■ EXERCISE OBJECTIVE: The listing below must be duplicated in full, with nothing altered.

+ + +

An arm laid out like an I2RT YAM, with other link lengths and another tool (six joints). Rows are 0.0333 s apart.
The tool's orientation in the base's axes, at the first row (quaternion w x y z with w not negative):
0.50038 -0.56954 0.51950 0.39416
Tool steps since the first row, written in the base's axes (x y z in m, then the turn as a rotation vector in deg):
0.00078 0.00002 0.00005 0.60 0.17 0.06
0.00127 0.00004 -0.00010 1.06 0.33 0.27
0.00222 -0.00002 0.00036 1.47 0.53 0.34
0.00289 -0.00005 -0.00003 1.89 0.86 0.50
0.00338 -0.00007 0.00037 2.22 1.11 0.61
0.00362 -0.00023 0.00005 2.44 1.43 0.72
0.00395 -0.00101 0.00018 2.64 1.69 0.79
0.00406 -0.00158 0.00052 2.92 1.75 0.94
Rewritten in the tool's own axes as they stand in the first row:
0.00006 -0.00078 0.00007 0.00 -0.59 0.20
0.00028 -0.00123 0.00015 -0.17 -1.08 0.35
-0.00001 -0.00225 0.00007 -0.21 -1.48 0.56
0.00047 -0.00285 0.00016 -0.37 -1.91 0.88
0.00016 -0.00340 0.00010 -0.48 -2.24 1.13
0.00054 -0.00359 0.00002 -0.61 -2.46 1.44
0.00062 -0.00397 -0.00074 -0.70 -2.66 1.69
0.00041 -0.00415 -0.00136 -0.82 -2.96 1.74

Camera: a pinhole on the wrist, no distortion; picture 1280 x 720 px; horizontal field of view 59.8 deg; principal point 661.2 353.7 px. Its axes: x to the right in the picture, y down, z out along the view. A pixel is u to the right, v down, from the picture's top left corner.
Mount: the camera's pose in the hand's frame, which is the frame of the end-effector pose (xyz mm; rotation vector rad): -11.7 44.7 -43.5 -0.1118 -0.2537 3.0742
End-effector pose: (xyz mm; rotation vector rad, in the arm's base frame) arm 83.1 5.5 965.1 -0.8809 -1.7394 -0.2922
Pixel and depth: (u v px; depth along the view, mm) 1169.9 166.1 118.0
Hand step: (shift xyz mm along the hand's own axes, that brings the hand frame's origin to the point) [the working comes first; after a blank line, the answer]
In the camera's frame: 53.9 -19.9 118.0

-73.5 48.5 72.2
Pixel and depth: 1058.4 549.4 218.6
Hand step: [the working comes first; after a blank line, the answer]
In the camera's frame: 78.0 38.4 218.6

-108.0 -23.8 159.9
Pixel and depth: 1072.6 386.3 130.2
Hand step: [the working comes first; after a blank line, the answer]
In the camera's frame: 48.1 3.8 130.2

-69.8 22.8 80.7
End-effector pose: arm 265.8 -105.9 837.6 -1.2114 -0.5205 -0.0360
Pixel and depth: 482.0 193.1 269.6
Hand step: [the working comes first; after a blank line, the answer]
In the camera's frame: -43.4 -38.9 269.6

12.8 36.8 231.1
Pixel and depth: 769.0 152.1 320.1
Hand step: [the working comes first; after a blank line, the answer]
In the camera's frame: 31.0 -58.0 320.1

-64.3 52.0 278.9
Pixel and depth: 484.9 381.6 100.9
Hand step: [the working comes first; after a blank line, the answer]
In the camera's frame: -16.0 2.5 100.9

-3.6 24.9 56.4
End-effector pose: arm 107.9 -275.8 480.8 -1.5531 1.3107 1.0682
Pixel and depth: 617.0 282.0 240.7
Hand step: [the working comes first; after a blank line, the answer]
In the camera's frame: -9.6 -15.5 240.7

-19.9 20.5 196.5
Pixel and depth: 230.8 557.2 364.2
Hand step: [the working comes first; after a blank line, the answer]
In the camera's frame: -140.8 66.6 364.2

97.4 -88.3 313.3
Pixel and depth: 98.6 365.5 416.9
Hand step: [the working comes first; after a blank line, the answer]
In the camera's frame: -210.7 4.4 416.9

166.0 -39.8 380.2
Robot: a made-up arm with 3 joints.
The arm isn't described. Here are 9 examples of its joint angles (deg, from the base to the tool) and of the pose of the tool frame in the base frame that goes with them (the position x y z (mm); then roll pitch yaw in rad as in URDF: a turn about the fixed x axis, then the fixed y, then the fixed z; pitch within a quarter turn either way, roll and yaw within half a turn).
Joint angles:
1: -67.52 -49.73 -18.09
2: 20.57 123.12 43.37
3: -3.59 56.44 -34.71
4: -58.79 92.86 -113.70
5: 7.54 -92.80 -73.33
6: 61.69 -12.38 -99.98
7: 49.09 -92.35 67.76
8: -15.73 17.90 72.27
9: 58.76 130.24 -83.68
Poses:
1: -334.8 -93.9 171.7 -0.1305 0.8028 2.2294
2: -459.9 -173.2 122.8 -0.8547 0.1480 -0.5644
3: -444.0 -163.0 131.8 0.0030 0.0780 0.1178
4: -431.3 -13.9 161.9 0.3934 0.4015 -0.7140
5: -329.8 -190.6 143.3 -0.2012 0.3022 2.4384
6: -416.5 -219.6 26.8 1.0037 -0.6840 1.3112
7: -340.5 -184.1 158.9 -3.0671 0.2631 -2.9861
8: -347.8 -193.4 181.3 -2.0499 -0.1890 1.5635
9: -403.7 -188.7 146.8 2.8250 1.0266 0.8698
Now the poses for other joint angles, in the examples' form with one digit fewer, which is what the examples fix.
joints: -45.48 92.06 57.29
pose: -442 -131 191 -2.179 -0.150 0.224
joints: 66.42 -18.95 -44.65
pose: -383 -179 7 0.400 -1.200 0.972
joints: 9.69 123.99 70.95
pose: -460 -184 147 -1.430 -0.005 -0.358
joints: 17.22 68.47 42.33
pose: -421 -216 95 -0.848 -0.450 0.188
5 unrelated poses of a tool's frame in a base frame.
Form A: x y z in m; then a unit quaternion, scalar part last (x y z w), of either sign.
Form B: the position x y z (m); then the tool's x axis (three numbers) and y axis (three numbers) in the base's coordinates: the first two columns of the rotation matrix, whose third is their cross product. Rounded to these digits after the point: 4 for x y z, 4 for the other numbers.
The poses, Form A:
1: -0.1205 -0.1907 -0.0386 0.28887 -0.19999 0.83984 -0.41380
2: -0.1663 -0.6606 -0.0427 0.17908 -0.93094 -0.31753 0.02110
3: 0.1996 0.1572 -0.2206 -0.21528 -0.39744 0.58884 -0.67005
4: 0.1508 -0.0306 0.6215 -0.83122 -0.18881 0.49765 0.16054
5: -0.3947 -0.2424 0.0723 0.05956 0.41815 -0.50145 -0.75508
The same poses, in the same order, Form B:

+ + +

■ TASK SOLUTION:
An arm laid out like an I2RT YAM, with other link lengths and another tool (six joints). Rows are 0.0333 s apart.
The tool's orientation in the base's axes, at the first row (quaternion w x y z with w not negative):
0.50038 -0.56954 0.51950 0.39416
Tool steps since the first row, written in the base's axes (x y z in m, then the turn as a rotation vector in deg):
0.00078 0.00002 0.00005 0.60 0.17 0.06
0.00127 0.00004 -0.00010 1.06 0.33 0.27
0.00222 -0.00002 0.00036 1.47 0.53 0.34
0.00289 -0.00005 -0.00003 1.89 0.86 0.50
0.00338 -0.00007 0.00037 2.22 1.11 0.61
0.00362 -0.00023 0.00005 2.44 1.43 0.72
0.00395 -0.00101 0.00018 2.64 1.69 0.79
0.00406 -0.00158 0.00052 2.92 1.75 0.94
Rewritten in the tool's own axes as they stand in the first row:
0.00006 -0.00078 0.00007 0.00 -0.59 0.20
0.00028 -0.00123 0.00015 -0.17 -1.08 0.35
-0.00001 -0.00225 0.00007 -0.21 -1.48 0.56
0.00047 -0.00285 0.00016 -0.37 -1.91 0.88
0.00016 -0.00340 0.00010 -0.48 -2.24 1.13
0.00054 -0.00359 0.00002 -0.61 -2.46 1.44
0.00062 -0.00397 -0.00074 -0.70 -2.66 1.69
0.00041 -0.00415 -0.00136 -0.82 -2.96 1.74

Camera: a pinhole on the wrist, no distortion; picture 1280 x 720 px; horizontal field of view 59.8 deg; principal point 661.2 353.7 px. Its axes: x to the right in the picture, y down, z out along the view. A pixel is u to the right, v down, from the picture's top left corner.
Mount: the camera's pose in the hand's frame, which is the frame of the end-effector pose (xyz mm; rotation vector rad): -11.7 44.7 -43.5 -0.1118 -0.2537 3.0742
End-effector pose: (xyz mm; rotation vector rad, in the arm's base frame) arm 83.1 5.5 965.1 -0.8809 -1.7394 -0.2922
Pixel and depth: (u v px; depth along the view, mm) 1169.9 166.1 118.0
Hand step: (shift xyz mm along the hand's own axes, that brings the hand frame's origin to the point) [the working comes first; after a blank line, the answer]
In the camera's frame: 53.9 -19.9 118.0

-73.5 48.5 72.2
Pixel and depth: 1058.4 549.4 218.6
Hand step: [the working comes first; after a blank line, the answer]
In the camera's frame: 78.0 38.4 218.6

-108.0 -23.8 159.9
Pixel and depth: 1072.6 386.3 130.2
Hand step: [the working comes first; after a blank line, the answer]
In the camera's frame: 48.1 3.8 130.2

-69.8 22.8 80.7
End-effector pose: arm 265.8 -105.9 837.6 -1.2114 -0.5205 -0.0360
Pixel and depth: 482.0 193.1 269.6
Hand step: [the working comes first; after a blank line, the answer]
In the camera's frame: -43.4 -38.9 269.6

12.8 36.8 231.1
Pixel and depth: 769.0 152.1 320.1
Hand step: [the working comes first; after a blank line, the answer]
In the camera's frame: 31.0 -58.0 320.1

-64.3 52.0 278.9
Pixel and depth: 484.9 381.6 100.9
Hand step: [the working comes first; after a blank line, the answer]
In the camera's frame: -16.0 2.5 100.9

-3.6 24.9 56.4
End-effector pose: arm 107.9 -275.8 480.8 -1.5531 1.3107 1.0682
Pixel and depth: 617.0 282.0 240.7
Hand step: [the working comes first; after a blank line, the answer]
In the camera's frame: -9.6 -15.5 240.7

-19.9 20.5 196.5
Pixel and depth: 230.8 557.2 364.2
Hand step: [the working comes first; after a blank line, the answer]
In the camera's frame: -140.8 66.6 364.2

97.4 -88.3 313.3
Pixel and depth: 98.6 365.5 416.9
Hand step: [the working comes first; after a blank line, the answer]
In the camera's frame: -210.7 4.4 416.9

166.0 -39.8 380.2
Robot: a made-up arm with 3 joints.
The arm isn't described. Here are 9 examples of its joint angles (deg, from the base to the tool) and of the pose of the tool frame in the base frame that goes with them (the position x y z (mm); then roll pitch yaw in rad as in URDF: a turn about the fixed x axis, then the fixed y, then the fixed z; pitch within a quarter turn either way, roll and yaw within half a turn).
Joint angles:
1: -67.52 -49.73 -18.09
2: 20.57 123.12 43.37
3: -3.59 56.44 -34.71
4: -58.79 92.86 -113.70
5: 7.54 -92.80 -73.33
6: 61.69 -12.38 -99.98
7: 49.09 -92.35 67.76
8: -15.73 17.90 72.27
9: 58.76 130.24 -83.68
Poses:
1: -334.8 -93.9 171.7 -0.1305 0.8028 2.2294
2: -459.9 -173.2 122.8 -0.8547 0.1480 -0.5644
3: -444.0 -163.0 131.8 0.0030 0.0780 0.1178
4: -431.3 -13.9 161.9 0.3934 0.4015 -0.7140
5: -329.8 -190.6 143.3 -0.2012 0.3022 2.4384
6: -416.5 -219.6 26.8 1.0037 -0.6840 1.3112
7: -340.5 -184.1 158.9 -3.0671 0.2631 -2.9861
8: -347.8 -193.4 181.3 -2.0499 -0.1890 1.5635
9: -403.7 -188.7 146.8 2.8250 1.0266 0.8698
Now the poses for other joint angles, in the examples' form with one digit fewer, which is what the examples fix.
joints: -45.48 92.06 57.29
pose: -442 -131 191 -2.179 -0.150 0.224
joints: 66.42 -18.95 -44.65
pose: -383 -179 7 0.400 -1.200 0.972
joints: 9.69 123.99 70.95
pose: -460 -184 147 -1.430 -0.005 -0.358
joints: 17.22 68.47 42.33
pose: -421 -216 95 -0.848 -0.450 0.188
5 unrelated poses of a tool's frame in a base frame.
Form A: x y z in m; then a unit quaternion, scalar part last (x y z w), of either sign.
Form B: the position x y z (m); then the tool's x axis (three numbers) and y axis (three numbers) in the base's coordinates: the first two columns of the rotation matrix, whose third is their cross product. Rounded to these digits after the point: 4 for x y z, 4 for the other numbers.
The poses, Form A:
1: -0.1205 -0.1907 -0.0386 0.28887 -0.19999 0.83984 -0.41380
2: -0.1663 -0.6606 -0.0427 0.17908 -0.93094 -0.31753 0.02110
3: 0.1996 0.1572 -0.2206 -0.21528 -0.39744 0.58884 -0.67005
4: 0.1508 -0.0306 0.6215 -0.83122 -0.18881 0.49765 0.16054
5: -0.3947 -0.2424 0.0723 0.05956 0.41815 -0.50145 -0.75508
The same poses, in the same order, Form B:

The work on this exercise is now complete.